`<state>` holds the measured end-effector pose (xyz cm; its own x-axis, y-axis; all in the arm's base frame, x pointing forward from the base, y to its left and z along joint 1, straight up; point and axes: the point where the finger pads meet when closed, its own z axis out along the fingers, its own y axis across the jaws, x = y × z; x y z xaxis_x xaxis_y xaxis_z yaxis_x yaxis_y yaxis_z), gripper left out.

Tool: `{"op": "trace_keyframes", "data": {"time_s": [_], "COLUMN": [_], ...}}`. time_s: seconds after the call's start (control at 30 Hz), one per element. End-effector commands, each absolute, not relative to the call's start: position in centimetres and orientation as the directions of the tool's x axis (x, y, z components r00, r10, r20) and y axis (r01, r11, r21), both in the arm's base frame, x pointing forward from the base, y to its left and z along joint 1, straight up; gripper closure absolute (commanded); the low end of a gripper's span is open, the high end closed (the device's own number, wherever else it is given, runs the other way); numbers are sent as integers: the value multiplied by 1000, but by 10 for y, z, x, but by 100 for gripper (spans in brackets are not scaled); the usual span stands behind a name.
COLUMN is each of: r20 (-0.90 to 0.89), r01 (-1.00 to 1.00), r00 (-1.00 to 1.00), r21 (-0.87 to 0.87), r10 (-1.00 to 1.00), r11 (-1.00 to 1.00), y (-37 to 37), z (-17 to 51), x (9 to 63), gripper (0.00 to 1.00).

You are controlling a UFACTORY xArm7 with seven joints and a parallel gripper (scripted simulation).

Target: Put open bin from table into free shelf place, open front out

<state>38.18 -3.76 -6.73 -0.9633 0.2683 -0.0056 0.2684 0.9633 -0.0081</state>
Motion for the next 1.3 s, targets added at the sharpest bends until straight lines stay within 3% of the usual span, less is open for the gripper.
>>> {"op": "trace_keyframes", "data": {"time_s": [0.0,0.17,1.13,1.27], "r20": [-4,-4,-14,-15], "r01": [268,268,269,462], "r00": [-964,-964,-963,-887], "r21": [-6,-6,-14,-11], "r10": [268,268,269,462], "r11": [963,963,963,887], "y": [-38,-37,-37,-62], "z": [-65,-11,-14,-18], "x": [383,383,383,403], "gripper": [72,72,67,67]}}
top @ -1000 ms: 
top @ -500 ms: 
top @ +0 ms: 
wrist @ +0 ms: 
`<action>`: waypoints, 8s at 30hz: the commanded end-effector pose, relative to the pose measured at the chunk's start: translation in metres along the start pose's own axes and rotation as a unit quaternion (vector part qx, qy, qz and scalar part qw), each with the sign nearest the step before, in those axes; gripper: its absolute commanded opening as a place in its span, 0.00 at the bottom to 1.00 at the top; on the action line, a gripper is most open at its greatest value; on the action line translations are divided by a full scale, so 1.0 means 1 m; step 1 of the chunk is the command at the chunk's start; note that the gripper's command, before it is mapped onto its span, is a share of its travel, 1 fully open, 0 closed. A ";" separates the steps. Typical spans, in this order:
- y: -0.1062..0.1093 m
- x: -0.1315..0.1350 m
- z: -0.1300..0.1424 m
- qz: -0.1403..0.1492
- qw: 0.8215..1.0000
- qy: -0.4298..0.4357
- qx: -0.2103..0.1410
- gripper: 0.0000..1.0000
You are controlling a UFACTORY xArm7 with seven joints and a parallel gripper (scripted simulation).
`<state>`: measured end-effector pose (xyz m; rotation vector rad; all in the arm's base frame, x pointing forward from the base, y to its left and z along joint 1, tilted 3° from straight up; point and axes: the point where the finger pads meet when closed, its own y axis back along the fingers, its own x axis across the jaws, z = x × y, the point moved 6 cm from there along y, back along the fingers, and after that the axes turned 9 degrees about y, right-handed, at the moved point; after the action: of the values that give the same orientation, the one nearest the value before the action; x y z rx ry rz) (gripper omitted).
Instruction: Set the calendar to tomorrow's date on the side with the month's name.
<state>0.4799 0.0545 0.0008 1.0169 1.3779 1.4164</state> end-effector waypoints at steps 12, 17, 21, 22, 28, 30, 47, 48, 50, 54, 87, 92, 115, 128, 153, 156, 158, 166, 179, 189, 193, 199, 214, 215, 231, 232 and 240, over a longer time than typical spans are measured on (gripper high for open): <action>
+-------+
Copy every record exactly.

`<state>` holds the measured end-effector pose (xyz cm; its own x-axis, y-axis; all in the arm's base frame, x pointing forward from the base, y to its left and z along joint 1, straight up; point and axes: the point where the finger pads meet when closed, its own z axis out along the fingers, its own y axis across the jaws, x = y × z; x y z xaxis_x xaxis_y xaxis_z yaxis_x yaxis_y yaxis_z), gripper left out.

Tool: `{"op": "trace_keyframes", "data": {"time_s": [_], "COLUMN": [_], ...}}`. time_s: seconds after the call's start (control at 30 Hz), one per element. End-effector commands, each absolute, not relative to the call's start: position in centimetres and orientation as the directions of the tool's x axis (x, y, z components r00, r10, r20) and y axis (r01, r11, r21), both in the arm's base frame, x pointing forward from the base, y to its left and z along joint 1, straight up; gripper closure absolute (commanded); the low end of a gripper's span is open, the high end closed (the device's own number, wherever else it is given, runs the other way); numbers are sent as integers: the value multiplied by 1000, but by 10 for y, z, x, but by 100 for gripper (spans in brackets are not scaled); the usual span stands behind a name.
COLUMN is each of: r20 (-0.90 to 0.89), r01 (-1.00 to 1.00), r00 (-1.00 to 1.00), r21 (-0.87 to 0.87), r10 (-1.00 to 1.00), r11 (-1.00 to 1.00), y (-37 to 37), z (-17 to 51), x (9 to 63), gripper (0.00 to 1.00).

You are controlling a UFACTORY xArm7 with seven joints and a parallel gripper (scripted simulation).

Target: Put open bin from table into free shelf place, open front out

<state>38.18 -3.76 -6.73 -0.9633 0.2683 -0.0056 0.2684 0.9633 -0.0081</state>
Motion for the next 1.3 s, targets added at the sharpest bends until straight lines stay within 3% of the usual span, less is open for the gripper.
>>> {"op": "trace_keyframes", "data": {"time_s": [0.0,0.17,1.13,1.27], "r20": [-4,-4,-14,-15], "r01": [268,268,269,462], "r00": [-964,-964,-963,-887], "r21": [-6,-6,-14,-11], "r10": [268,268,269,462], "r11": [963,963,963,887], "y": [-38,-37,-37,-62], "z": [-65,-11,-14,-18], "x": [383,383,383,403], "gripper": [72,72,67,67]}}
top @ -1000 ms: 
top @ -500 ms: 
top @ +0 ms: 
wrist @ +0 ms: 
`<action>`: waypoints, 8s at 30hz: the commanded end-effector pose, relative to the pose measured at the chunk's start: translation in metres along the start pose's own axes and rotation as a unit quaternion (vector part qx, qy, qz and scalar part qw), each with the sign nearest the step before, in those axes; gripper: its absolute commanded opening as a place in its span, 0.00 at the bottom to 1.00 at the top; on the action line, a gripper is most open at its greatest value; on the action line translations are divided by a full scale, so 1.0 means 1 m; step 1 of the chunk is the command at the chunk's start; note that the gripper's command, before it is mapped onto its span, is a share of its travel, 1 fully open, 0 closed. A ";" separates the steps. Typical spans, in this order:
- y: -0.1062..0.1093 m
- x: -0.1315..0.1350 m
- z: -0.1300..0.1424 m
- qz: -0.1403..0.1492
- qw: 0.8215..1.0000
- qy: -0.4298..0.4357
- qx: -0.2103..0.1410
- gripper: 0.0000..1.0000
You are controlling a UFACTORY xArm7 with seven joints and a parallel gripper (scripted simulation).
`<state>`: measured end-effector pose (xyz m; rotation vector rad; all in the arm's base frame, x pointing forward from the base, y to its left and z along joint 1, tilted 3° from straight up; point and axes: the point where the finger pads meet when closed, its own y axis back along the fingers, its own x axis across the jaws, z = x × y, the point moved 6 cm from there along y, back along the fingers, and after that the axes turned 9 degrees about y, right-handed, at the moved point; after the action: of the values that give the same orientation, the one nearest the value before the action; x y z rx ry rz) (gripper omitted).
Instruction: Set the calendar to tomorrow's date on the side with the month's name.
<state>0.4799 0.0545 0.0008 1.0169 1.3779 1.4164</state> end-effector waypoints at steps 12, 17, 21, 22, 28, 30, 47, 48, 50, 54, 87, 92, 115, 128, 153, 156, 158, 166, 179, 189, 193, 199, 214, 215, 231, 232 and 240, over a longer time than typical spans are measured on (gripper high for open): <action>

What appears above is the full answer.